We used both linear and non-linear correlation measures for quantitatively assess the extent of correlation among different soil parameters. The Pearson correlation coefficient (ρ) describing linear correlation between two parameters is given as:

$$ \rho \left( {x,y} \right) = \frac{{n\left( {\sum xy} \right) - \left( {\sum x} \right)\left( {\sum y} \right)}}{{\sqrt {\left[ {n\sum x^{2} - \left( {\sum x} \right)^{2} } \right]\left[ {n\sum y^{2} - \left( {\sum y} \right)^{2} } \right]} }} $$
(1)

where x and y are two random variables and n is the number of variables. Similarly, the distance correlation53 (dCor) is a nonlinear dependency measure based on distribution or density functions and is given as:

$$ {\text{dCor}} = \frac{{dcov\left( {x,y} \right)}}{{\sqrt {dcov\left( {x,x} \right)dcov\left( {y,y} \right)} }} $$
(2)

where x and y are two random vectors. The distance covariance (dcov) function in Eq. (2) is estimated as:

$$ dcov^{2} \left( {x,y} \right) = \mathop \smallint \limits_{{R^{dx + dy} }}^{.}\| \phi_{x,y} \left( {t,s} \right) - \phi_{x} \left( t \right)\phi_{y} \left( s \right)\|^{2} w\left( {t,s} \right)dtds $$
(3)

where ϕx(t) and ϕy(s) are the respective characteristic functions of the random vectors x and y, ϕx,y(t, s) is the joint characteristic function of x and y, and dx and dy are the dimensions of x and y, respectively.

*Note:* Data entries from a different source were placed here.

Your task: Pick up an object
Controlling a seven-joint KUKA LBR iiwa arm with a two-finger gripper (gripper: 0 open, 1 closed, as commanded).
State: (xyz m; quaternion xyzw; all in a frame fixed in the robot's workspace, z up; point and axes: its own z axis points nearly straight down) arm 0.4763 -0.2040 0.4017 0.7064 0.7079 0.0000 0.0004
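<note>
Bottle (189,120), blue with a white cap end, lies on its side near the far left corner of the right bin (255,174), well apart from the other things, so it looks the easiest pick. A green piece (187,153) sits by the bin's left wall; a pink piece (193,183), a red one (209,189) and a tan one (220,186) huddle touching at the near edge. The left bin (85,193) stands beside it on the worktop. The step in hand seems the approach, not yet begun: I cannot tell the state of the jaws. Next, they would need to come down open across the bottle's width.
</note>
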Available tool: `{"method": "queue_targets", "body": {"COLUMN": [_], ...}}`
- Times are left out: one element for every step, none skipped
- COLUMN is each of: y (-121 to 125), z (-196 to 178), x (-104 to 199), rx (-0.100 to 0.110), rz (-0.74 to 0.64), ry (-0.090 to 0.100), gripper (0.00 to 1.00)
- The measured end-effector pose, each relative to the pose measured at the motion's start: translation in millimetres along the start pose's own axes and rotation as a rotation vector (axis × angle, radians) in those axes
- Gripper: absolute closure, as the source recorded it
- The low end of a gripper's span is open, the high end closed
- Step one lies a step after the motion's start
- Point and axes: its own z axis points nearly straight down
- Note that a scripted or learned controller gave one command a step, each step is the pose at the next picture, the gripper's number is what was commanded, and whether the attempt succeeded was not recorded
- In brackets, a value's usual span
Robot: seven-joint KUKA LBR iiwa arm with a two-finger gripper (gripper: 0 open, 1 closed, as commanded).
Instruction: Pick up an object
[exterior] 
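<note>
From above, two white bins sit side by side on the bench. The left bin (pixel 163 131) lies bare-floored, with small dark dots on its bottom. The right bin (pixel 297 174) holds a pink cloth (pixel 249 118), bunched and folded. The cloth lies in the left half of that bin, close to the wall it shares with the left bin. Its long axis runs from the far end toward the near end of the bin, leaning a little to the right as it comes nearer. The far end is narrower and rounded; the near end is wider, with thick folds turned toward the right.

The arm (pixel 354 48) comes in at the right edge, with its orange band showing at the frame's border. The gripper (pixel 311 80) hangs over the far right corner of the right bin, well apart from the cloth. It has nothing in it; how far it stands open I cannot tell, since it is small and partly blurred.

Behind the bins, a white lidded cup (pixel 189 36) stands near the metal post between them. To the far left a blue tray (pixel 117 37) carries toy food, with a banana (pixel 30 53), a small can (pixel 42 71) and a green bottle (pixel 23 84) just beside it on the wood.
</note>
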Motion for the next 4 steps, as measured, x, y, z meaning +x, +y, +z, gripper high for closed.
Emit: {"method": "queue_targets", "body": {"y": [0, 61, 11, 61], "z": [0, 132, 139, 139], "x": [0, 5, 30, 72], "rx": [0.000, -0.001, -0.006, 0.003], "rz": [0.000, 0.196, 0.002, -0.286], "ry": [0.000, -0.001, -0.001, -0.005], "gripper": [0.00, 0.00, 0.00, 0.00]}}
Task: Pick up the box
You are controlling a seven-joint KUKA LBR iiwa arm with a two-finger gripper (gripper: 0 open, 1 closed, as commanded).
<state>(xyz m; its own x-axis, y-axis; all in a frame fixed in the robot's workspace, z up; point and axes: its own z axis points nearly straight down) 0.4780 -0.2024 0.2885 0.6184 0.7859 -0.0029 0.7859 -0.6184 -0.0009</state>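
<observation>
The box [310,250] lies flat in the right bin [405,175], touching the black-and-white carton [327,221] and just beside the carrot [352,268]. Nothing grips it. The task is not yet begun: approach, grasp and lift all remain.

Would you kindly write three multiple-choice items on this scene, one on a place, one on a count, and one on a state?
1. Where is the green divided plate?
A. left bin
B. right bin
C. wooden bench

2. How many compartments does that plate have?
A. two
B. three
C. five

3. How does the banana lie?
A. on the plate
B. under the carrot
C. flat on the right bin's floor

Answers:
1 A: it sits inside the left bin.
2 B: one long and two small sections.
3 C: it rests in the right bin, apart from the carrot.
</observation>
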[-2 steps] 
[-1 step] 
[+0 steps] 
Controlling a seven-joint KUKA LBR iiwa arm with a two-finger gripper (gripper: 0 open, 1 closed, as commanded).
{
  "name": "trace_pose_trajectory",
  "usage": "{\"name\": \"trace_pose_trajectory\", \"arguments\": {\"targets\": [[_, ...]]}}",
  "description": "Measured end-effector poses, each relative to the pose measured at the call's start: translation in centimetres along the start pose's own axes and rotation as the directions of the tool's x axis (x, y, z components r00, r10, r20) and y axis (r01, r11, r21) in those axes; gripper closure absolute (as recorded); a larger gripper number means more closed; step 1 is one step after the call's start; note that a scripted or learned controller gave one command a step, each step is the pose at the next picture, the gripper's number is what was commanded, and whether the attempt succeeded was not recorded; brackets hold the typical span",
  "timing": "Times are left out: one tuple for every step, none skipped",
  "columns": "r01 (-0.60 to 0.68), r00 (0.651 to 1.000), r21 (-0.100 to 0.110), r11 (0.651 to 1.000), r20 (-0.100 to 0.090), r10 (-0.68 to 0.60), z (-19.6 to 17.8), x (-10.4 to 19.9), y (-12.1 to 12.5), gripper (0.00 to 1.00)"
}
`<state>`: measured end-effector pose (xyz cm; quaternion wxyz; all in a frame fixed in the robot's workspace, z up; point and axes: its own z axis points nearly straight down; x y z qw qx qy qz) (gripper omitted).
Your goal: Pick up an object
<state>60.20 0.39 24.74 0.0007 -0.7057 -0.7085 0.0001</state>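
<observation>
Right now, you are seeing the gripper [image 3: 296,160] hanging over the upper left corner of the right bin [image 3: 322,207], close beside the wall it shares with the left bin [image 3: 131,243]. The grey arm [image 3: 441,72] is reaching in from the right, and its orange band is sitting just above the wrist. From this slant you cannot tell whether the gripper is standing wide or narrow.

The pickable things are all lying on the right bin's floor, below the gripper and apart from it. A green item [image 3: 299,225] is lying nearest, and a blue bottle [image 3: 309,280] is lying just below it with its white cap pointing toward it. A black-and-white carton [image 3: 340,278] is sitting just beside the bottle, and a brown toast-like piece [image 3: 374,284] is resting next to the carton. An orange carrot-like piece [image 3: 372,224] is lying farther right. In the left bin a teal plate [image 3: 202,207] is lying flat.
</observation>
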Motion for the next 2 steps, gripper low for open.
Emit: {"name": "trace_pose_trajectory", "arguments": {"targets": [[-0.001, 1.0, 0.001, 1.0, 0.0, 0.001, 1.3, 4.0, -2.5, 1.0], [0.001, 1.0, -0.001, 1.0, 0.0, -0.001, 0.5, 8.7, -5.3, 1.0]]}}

The weight function w(t, s) is given by

$$ w\left( {t,s} \right) = \left\{ {c_{{d_{x} }} c_{{d_{y} }}\| t\|_{{d_{x} }}^{{1 + d_{x} }} \|s\|_{{d_{y} }}^{{1 + d_{y} }} } \right\}^{ - 1} $$
(4)

with \( c_{d} = \pi^{{\left( {1 + d} \right)/2}} /\left\{ {\left( {1 + d} \right)/2} \right\}\) .The dCor value between two variables is zero if and only if the two variables are independent53.

M5-regression and data-mining approaches

Five different regression algorithms were used to develop PTFs for CEC: multiple linear regression (MLR), ridge regression (RR), support vector regression (SVR), random forests (RF), and extreme gradient boosting (XGB). We have considered an RBF kernel function and used genetic algorithm (GA) to optimize regularization parameter C, bandwidth of RBF kernel σ2 and radius of a tube loss function ɛ for the SVR model. Steps followed for optimizing SVR using GA is already reported54. For the RF-based model development, the number of trees in the forest (N_estimators) and the depth of each tree in the forest (max_depth) were tuned based on leave-one-out cross validation of the training dataset. For the XGB-based models, we tuned the learning rate, the maximum tree depth, fraction of observation to be randomly sampled, and fraction of column to be randomly sampled for each tree using a leave-one-out cross validation of the training datasets. We used xgboost, e1071, randomForest, glmnet library functions in R programming environment51 to implement the above modelling approaches. Details for each of these five modelling approaches are provided as Supplementary Document.

M6-model accuracy

The accuracy of the models was adjudged using the coefficient of determination (R2), root-mean-squared error (RMSE), and bias values estimated as:

$$ R^{2} = 1 - \frac{{\mathop \sum \nolimits_{i = 1}^{N} \left( {Y_{i} - f\left( x \right)_{i} } \right)^{2} }}{{\mathop \sum \nolimits_{i = 1}^{N} \left( {Y_{i} - \overline{Y}_{i} } \right)^{2} }} $$
(5)
$$ RMSE = \sqrt {\frac{1}{N}\mathop \sum \limits_{i = 1}^{N} \left( {Y_{i} - f\left( x \right)_{i} } \right)^{2} } $$
(6)
$$ Bias = \frac{{\mathop \sum \nolimits_{i = 1}^{N} \left( {f\left( x \right)_{i} - Y_{i} } \right)}}{{\mathop \sum \nolimits_{i = 1}^{N} Y_{i} }} $$
(7)

where N is the number of samples, Yiis the observed value of the CEC, f(x)i is the predicted value of CEC values.